"Committing to something you disagree with is an emotional contortion that is hard to do in practice. But the work of every team is a series of experiments at its heart, and by changing the onus from "let's commit to this thing we don't all agree with" to "let's try it and see what happens", we move from steamrollering dissent to mutually agreeing on an experimental hypothesis and testing it. You're learning based on agreed criteria."
"Third, use the phrase "disagree and commit." This phrase will save a lot of time. If you have conviction on a particular direction even though there's no consensus, it's helpful to say, "Look, I know we disagree on this but will you gamble with me on it?
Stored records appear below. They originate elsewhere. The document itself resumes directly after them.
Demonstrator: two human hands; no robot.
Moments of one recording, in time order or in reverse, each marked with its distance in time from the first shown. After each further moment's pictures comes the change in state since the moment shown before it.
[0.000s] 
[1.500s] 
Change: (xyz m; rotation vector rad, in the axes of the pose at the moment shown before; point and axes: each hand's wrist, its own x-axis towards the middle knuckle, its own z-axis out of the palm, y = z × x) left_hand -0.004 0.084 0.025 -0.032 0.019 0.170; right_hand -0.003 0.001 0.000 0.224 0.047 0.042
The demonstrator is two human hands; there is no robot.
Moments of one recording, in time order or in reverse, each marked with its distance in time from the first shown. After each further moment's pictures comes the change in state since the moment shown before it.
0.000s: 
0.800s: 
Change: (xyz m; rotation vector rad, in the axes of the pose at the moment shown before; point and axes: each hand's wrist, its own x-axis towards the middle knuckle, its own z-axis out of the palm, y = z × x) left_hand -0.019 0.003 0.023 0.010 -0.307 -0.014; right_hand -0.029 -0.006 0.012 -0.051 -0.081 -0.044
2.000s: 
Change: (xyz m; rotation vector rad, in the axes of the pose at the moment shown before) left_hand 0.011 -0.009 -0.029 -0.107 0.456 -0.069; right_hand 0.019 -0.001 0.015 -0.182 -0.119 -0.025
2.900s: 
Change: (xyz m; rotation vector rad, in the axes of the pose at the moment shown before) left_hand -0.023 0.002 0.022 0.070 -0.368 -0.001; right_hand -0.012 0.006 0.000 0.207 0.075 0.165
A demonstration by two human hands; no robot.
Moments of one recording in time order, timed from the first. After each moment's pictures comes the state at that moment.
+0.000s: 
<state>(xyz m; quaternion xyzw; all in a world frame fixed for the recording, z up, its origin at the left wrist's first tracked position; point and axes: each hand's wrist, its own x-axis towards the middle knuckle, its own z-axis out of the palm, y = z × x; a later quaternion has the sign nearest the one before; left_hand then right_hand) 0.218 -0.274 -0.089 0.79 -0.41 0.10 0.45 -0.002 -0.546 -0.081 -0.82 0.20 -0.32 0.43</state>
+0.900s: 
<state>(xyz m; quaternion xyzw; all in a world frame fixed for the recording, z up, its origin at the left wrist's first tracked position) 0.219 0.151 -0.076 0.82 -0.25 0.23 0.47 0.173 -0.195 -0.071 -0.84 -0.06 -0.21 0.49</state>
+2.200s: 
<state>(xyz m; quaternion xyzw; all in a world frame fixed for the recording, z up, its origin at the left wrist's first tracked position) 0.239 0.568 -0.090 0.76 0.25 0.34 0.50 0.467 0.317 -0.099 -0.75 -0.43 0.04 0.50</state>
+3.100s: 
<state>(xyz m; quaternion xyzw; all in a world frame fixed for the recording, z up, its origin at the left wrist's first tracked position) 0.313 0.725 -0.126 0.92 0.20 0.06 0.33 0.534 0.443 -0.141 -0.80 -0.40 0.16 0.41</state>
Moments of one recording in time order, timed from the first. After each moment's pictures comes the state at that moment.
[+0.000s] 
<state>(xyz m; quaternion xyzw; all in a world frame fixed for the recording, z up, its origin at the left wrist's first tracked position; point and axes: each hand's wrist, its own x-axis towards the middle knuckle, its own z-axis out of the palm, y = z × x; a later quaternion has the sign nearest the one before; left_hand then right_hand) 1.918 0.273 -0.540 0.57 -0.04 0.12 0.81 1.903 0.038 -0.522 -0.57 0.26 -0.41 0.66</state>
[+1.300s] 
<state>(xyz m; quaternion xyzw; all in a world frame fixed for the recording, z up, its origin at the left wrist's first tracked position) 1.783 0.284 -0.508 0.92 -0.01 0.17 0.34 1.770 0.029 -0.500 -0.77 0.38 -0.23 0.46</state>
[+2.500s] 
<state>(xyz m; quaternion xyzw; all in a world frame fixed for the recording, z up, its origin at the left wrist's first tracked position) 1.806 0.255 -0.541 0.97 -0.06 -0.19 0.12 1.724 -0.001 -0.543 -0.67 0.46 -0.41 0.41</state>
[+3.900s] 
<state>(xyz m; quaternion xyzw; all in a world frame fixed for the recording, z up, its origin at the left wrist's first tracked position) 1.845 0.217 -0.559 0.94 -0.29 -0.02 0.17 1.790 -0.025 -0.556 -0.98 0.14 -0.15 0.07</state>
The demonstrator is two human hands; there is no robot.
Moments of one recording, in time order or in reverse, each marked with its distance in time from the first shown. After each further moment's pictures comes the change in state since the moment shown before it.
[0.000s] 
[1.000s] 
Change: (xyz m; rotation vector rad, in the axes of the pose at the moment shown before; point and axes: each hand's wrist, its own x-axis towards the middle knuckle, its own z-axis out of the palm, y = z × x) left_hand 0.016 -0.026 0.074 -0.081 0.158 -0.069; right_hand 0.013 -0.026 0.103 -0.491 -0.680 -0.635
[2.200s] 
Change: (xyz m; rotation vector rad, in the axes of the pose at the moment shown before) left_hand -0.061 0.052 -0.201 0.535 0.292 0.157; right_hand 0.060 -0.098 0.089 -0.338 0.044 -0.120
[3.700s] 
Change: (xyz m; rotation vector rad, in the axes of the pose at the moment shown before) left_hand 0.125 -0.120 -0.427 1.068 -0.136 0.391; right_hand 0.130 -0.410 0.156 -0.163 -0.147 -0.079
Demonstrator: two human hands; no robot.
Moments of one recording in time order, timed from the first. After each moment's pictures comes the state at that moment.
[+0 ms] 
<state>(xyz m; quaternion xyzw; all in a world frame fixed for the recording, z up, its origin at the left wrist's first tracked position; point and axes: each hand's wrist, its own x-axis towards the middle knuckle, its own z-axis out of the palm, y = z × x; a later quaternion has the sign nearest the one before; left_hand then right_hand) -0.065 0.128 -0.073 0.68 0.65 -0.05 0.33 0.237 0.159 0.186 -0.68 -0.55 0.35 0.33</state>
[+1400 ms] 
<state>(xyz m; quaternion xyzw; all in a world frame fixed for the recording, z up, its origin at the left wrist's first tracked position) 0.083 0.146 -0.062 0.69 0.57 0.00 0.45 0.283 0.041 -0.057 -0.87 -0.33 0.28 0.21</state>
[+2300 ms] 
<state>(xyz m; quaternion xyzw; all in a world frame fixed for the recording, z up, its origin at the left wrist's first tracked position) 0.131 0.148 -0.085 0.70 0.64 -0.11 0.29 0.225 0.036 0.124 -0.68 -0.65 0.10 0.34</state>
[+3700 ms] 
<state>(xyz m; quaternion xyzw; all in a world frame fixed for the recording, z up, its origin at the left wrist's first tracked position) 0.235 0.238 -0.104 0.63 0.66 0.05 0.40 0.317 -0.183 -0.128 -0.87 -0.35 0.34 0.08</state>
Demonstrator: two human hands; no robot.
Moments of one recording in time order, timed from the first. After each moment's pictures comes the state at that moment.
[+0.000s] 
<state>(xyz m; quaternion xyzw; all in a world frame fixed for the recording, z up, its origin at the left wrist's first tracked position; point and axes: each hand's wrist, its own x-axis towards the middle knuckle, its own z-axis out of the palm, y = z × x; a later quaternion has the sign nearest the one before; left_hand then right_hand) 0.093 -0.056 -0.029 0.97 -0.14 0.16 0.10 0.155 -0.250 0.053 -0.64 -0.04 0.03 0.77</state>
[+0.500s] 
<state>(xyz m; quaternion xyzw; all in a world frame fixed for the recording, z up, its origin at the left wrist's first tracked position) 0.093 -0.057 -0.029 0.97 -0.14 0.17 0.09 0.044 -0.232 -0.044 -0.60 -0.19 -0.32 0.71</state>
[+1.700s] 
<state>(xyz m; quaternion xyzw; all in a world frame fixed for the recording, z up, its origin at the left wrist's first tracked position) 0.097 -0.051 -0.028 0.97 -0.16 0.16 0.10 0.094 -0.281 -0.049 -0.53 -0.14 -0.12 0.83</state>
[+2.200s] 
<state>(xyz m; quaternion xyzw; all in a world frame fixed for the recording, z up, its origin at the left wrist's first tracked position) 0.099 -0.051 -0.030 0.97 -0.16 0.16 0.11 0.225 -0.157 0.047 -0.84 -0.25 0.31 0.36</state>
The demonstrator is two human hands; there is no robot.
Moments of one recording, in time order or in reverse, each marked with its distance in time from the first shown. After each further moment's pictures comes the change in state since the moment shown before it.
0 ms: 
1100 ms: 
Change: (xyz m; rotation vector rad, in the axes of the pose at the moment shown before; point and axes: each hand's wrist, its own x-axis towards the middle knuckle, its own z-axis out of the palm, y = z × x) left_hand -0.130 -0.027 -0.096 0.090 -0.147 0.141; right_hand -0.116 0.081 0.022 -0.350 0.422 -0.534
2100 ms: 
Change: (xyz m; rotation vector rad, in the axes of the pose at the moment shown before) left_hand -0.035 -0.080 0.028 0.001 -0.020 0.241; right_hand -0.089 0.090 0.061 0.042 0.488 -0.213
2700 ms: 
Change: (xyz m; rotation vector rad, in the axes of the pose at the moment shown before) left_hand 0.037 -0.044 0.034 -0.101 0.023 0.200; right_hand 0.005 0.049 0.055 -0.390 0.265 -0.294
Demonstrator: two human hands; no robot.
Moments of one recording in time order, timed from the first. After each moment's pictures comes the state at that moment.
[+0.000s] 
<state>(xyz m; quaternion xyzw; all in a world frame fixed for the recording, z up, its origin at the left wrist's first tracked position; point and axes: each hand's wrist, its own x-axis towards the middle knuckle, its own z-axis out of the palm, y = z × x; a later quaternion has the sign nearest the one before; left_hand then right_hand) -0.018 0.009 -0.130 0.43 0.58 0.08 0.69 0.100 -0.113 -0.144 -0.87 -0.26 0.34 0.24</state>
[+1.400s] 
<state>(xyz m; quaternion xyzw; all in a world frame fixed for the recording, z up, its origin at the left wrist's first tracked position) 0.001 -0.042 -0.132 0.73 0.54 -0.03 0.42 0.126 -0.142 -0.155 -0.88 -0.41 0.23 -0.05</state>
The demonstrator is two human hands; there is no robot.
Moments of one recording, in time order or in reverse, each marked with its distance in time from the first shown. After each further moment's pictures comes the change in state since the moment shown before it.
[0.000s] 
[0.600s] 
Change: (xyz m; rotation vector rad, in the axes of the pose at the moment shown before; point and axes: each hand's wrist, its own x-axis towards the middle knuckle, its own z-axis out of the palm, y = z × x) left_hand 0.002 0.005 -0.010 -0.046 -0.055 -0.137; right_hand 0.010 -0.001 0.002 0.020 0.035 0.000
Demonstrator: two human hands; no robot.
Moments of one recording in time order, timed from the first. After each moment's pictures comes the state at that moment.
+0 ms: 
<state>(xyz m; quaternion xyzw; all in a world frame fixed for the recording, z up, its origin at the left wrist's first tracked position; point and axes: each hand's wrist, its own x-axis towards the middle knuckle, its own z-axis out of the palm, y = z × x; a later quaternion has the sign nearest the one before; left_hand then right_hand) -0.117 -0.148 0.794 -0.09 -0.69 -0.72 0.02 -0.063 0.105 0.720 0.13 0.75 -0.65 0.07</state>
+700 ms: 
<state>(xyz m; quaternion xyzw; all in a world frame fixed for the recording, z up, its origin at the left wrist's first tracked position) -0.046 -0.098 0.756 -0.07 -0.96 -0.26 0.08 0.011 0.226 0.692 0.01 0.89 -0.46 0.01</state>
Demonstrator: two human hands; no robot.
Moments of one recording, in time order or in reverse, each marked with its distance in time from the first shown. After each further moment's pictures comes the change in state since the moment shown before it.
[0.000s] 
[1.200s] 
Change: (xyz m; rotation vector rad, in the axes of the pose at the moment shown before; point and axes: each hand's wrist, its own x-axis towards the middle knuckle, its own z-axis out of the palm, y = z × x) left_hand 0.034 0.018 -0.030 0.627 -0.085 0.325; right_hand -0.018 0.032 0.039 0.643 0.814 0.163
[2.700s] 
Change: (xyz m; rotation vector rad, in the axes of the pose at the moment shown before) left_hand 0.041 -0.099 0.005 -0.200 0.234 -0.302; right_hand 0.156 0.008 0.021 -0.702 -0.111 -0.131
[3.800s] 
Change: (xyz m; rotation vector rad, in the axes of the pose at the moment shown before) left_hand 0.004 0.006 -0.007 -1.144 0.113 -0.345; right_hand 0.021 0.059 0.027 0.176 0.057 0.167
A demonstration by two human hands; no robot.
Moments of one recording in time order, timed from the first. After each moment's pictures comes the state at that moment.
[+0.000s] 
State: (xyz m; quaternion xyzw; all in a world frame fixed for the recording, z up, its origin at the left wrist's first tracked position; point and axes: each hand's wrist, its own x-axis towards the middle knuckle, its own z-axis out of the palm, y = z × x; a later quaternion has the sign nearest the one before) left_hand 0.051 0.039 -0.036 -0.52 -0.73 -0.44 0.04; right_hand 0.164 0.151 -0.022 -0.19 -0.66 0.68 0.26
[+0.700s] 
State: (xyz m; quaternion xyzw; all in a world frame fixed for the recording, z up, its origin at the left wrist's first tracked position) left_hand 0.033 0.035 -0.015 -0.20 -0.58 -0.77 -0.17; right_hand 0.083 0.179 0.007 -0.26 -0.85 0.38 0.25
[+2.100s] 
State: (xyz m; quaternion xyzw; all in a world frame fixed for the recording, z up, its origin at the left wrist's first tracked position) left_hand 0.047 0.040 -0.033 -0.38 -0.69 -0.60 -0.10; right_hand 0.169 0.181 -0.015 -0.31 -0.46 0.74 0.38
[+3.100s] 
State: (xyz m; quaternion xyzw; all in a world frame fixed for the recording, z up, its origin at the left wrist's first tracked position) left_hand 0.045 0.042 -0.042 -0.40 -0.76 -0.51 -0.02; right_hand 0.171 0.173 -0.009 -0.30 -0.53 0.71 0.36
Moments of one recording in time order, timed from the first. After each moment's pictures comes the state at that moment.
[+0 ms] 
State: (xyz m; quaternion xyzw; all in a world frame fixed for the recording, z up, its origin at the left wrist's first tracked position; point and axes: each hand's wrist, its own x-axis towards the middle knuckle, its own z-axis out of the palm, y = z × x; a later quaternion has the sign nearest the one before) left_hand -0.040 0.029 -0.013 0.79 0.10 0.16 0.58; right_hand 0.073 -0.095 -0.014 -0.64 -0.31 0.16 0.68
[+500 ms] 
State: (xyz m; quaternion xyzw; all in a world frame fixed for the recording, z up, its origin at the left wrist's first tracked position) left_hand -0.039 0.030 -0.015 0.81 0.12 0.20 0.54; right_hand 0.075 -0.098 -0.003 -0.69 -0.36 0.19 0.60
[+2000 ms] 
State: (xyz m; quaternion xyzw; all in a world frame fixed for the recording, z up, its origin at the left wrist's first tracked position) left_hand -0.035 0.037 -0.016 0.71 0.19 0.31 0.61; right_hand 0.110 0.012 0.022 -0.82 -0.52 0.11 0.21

Disagree and commit?" By the time you're at this point, no one can know the answer for sure, and you'll probably get a quick yes."
Propose 'Disagree and let's see' as a team practice that preserves honesty while maintaining alignment. It frames decisions as experiments where team members acknowledge they didn't choose the path but agree on the experiment and learning goals. Framing choices as experiments reduces emotional contortion from committing to directions one lacks conviction in and replaces steamrollering dissent with collaborative hypothesis testing under agreed criteria. Outcomes produce shared learnings and next steps instead of winners and losers. The approach aligns with Jeff Bezos's original 'disagree and commit' intent by asking teammates to gamble together when uncertainty remains and evaluate results.